Problem to work on: Transcribe all the lines below exactly. Omit the pictures.

···

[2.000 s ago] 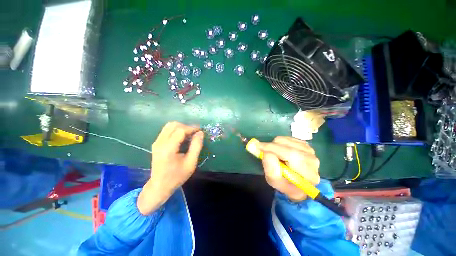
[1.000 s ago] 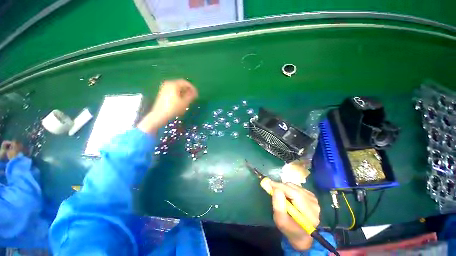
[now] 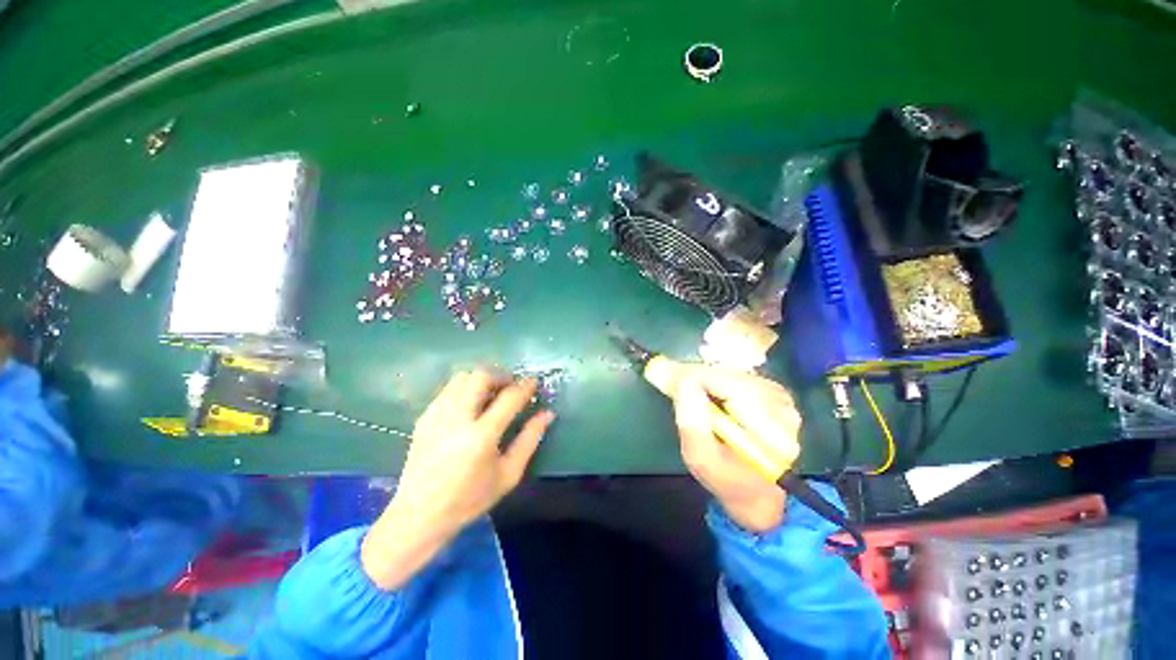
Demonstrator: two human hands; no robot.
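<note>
My right hand (image 3: 735,432) holds the soldering iron (image 3: 729,426) like a pen by its yellow handle. Its dark tip points left and away from me, above the mat. My left hand (image 3: 464,451) is near the bench's front edge. The thin solder wire (image 3: 338,419) runs from the yellow reel stand (image 3: 239,397) into this hand, its end hidden by the fingers. A small LED board or cluster of parts (image 3: 548,380) lies at the left fingertips, too blurred to make out. The iron's tip is apart from it, to its right.
Connector leads (image 3: 402,271) and loose LED boards (image 3: 555,219) lie beyond my hands. The black fan (image 3: 703,245), cream pads (image 3: 739,339) and blue soldering station (image 3: 838,284) stand right. A wrapped white tray (image 3: 239,252) is left; a ring housing (image 3: 703,61) lies far back. Another person's blue sleeve (image 3: 52,451) shows left.
My left hand has come back from beyond the connector leads to the small cluster near me. The solder wire, loose on the mat before, now runs to it. The right hand still holds the iron. The view has shifted.
</note>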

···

Output for this task:
[2.000 s ago] 
[1.000 s ago] 
[now] 
Demonstrator: two human hands; no robot.
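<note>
My right hand (image 3: 735,432) holds the soldering iron (image 3: 729,426) like a pen by its yellow handle. Its dark tip points left and away from me, above the mat. My left hand (image 3: 464,451) is near the bench's front edge. The thin solder wire (image 3: 338,419) runs from the yellow reel stand (image 3: 239,397) into this hand, its end hidden by the fingers. A small LED board or cluster of parts (image 3: 548,380) lies at the left fingertips, too blurred to make out. The iron's tip is apart from it, to its right.
Connector leads (image 3: 402,271) and loose LED boards (image 3: 555,219) lie beyond my hands. The black fan (image 3: 703,245), cream pads (image 3: 739,339) and blue soldering station (image 3: 838,284) stand right. A wrapped white tray (image 3: 239,252) is left; a ring housing (image 3: 703,61) lies far back. Another person's blue sleeve (image 3: 52,451) shows left.
My left hand has come back from beyond the connector leads to the small cluster near me. The solder wire, loose on the mat before, now runs to it. The right hand still holds the iron. The view has shifted.
</note>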

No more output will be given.